Endothelial receptor tyrosine kinases activate the STAT signaling pathway: mutant Tie-2 causing venous malformations signals a distinct STAT activation response.

Endothelial receptor tyrosine kinases (RTKs) and their signaling mechanisms are of interest because they may control tumor angiogenesis and thereby tumor growth. In this report we have examined activation of the signal transducers and activators of transcription (STATs) by the three known vascular endothelial growth factor receptors (VEGFR1-3), as well as by the endothelial Tie-1 and -2 receptors. We also studied signaling by the R849W mutant of Tie-2 (MTie-2), which has been shown to cause venous malformations.

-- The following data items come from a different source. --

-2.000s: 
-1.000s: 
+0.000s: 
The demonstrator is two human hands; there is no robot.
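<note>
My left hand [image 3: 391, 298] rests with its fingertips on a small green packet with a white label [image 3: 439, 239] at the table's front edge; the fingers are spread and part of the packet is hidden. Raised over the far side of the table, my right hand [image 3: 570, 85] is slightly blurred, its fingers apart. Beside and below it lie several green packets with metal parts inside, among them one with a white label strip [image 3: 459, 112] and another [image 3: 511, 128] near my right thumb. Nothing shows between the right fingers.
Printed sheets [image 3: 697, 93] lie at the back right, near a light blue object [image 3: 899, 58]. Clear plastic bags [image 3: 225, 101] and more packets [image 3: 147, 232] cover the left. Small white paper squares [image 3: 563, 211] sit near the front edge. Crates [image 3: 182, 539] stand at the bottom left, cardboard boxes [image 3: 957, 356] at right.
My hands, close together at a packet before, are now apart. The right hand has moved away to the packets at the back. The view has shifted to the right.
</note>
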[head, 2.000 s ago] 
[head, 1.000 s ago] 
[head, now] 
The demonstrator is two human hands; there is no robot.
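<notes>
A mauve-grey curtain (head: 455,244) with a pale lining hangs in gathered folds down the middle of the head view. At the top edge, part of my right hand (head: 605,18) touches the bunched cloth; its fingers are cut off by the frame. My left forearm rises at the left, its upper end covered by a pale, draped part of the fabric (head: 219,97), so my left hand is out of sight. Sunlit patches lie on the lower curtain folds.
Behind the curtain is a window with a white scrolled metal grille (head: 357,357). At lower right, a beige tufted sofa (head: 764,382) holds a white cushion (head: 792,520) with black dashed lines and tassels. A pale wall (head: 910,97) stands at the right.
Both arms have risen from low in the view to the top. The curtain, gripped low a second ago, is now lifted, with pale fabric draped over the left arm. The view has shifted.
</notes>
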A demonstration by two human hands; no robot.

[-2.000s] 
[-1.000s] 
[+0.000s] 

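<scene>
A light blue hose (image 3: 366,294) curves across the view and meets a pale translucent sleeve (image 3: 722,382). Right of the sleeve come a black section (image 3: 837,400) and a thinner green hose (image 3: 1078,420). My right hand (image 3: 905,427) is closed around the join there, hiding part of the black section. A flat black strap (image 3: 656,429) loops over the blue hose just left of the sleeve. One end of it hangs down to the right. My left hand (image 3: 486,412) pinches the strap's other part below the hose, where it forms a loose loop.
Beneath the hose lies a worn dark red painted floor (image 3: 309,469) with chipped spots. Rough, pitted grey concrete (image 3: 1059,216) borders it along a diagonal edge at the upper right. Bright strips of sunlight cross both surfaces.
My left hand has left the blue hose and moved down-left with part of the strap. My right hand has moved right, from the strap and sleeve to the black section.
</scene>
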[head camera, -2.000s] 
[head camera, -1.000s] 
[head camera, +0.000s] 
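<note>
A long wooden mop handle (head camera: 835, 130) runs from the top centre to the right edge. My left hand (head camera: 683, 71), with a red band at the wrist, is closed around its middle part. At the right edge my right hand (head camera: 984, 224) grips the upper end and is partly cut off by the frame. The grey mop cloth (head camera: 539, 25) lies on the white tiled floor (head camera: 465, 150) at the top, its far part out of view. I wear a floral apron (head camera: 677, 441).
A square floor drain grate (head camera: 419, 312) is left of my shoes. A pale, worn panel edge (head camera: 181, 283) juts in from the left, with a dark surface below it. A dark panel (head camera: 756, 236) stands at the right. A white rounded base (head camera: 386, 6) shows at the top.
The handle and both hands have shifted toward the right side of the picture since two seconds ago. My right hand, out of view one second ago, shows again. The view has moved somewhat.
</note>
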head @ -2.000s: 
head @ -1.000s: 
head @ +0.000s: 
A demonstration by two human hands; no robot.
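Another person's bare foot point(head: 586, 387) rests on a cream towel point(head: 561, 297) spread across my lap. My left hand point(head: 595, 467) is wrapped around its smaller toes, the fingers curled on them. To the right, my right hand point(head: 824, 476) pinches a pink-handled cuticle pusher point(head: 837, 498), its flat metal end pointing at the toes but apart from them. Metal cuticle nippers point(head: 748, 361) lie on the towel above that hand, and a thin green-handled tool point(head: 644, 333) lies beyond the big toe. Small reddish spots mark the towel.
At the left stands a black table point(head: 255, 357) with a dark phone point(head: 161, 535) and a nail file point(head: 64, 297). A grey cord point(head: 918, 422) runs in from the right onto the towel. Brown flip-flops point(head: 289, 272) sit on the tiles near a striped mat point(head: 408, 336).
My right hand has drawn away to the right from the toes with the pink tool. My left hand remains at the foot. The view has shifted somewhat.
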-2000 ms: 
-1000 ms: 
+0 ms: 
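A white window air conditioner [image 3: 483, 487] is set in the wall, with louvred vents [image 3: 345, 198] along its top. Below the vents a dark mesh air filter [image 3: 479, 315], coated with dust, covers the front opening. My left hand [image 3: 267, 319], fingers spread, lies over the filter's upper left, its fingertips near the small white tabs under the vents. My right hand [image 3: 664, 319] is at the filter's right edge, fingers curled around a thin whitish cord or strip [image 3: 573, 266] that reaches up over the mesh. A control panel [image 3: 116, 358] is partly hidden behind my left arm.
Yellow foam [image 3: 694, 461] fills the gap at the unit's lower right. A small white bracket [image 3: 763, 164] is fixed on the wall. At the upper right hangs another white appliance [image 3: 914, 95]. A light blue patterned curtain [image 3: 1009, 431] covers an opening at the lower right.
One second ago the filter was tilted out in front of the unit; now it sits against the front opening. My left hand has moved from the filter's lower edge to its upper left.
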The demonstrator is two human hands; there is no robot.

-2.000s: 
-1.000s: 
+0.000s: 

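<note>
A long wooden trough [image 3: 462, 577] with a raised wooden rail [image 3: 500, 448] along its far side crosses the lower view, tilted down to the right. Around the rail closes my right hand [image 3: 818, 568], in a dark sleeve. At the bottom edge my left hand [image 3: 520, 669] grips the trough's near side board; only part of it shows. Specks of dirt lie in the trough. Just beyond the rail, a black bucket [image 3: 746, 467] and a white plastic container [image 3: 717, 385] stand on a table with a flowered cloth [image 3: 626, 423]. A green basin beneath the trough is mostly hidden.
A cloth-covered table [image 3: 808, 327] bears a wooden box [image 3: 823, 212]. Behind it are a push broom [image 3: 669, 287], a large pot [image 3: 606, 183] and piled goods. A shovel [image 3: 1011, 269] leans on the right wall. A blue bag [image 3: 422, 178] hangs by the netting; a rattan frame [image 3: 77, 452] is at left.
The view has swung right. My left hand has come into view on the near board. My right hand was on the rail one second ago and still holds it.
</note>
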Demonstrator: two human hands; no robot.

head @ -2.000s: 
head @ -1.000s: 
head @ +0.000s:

When overexpressed in 293T cells, MTie-2 activated STAT1 while the other endothelial RTKs failed to do so. In contrast, the three VEGFRs were strong activators of STAT3 and STAT5, suggesting that they activate only a specific subset of these signal transducers. STAT3 and STAT5 were also activated by Tie-2 and, more so, by MTie-2. Tyrosine phosphorylation and DNA binding of STATs correlated with their ability to activate transcription as judged by luciferase assays. When co-expressed with STAT5, VEGFR-1 as well as both the Tie-2 receptor forms increased expression of the cell cycle inhibitor p21. Interestingly, co-expression of the Tie-2 receptors with STAT1 resulted in appearance of a novel, p21 related transcript. Taken together, these findings identify STAT proteins as novel targets for signal transduction by the endothelial RTKs, suggesting that they may be involved in the regulation of endothelial function.